→ WHAT TO WORK ON
Output what the records say, word for word, with no images.
(EXTRACTED ENTRIES Opens)
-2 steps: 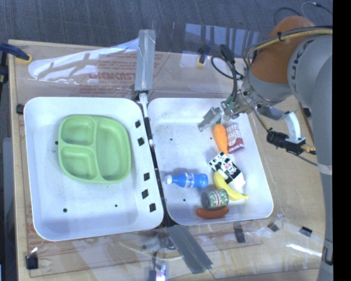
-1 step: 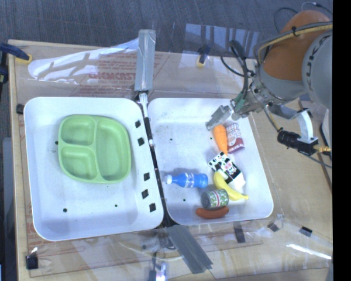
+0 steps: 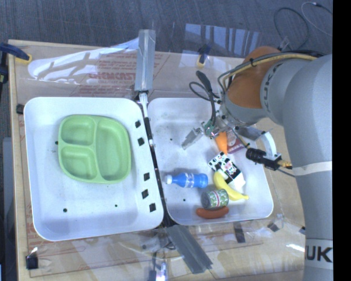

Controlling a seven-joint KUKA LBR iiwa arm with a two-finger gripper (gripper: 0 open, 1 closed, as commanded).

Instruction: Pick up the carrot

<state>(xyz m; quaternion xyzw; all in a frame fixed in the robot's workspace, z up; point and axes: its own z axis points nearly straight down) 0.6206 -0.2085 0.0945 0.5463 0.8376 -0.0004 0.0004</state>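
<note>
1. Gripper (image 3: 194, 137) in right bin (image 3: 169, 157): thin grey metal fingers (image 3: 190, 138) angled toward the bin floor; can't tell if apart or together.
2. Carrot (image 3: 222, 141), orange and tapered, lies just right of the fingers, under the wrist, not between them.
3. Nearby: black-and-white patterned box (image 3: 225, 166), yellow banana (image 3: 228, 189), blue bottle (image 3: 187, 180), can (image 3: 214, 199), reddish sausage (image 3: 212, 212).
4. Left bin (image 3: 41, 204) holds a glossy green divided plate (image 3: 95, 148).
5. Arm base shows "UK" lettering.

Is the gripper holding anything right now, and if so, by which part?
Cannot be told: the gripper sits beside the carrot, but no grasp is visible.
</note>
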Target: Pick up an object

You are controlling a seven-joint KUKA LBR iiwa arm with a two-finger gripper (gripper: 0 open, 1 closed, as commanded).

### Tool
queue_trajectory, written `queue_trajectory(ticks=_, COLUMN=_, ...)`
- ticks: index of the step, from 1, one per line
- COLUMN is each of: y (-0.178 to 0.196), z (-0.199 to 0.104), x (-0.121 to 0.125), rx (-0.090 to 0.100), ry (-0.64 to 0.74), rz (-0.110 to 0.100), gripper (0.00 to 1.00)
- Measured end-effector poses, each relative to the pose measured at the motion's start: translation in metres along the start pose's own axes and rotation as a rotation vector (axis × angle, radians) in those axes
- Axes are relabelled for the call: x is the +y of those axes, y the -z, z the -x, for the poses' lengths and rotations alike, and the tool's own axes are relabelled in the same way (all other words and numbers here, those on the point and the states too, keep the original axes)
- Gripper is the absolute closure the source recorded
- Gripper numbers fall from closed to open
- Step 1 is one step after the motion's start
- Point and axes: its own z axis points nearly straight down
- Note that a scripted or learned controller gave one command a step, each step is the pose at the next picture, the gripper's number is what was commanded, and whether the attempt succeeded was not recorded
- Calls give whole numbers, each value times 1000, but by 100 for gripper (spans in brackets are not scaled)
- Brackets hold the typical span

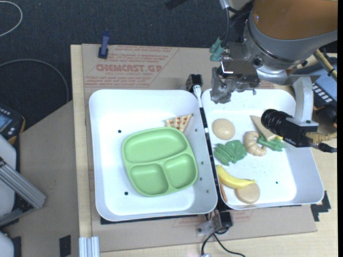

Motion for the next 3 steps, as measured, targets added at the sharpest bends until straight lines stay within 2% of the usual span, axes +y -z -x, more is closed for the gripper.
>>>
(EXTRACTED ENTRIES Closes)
→ RESPONSE AREA
-2 steps: 
-1 step: 
+0 steps: 

Controlling a seven-joint KUKA LBR iiwa arm with a two-finger gripper (gripper: 0 open, 1 closed, as commanded).

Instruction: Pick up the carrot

<state>(xyz m; quaternion xyzw; all in a frame fixed in the robot's workspace, z up; point and axes: its own z axis points nearly straight down) 0.6206 -0.2085 0.0945 0.5463 0.8376 -0.0004 0.0004</state>
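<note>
1. Gripper (image 3: 194, 137) in right bin (image 3: 169, 157): thin grey metal fingers (image 3: 190, 138) angled toward the bin floor; can't tell if apart or together.
2. Carrot (image 3: 222, 141), orange and tapered, lies just right of the fingers, under the wrist, not between them.
3. Nearby: black-and-white patterned box (image 3: 225, 166), yellow banana (image 3: 228, 189), blue bottle (image 3: 187, 180), can (image 3: 214, 199), reddish sausage (image 3: 212, 212).
4. Left bin (image 3: 41, 204) holds a glossy green divided plate (image 3: 95, 148).
5. Arm base shows "UK" lettering.

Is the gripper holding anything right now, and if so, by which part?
Cannot be told: the gripper sits beside the carrot, but no grasp is visible.
</note>
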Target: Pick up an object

You are controlling a seven-joint KUKA LBR iiwa arm with a two-finger gripper (gripper: 0 open, 1 closed, as commanded).

### Tool
queue_trajectory, written `queue_trajectory(ticks=_, COLUMN=_, ...)`
- ticks: index of the step, from 1, one per line
- COLUMN is each of: y (-0.178 to 0.196), z (-0.199 to 0.104), x (-0.121 to 0.125), rx (-0.090 to 0.100), ry (-0.64 to 0.74), rz (-0.110 to 0.100), gripper (0.00 to 1.00)
- Measured end-effector poses, each relative to the pose measured at the motion's start: translation in metres along the start pose's own axes and rotation as a rotation vector (axis × angle, radians) in those axes
- Axes are relabelled for the call: x is the +y of those axes, y the -z, z the -x, for the poses' lengths and rotations alike, and the tool's own axes are relabelled in the same way (all other words and numbers here, those on the point and the states too, keep the original axes)
- Gripper is the absolute closure the source recorded
- Gripper numbers fall from closed to open
- Step 1 is one step after the motion's start
- Point and axes: its own z axis points nearly straight down
- Note that a scripted or learned controller gave one command a step, each step is the pose at the next picture, the gripper's number is what was commanded, and whether the attempt succeeded was not recorded
- Calls give whole numbers, each value times 1000, but by 100 for gripper (spans in brackets are not scaled)
- Brackets hold the typical span


Motion for the next 3 steps, as measured, targets added at the sharpest bends until straight lines stay within 2% of the usual span, axes +y -z -x, more is closed for the gripper.
>>>

Nothing further is required for this answer.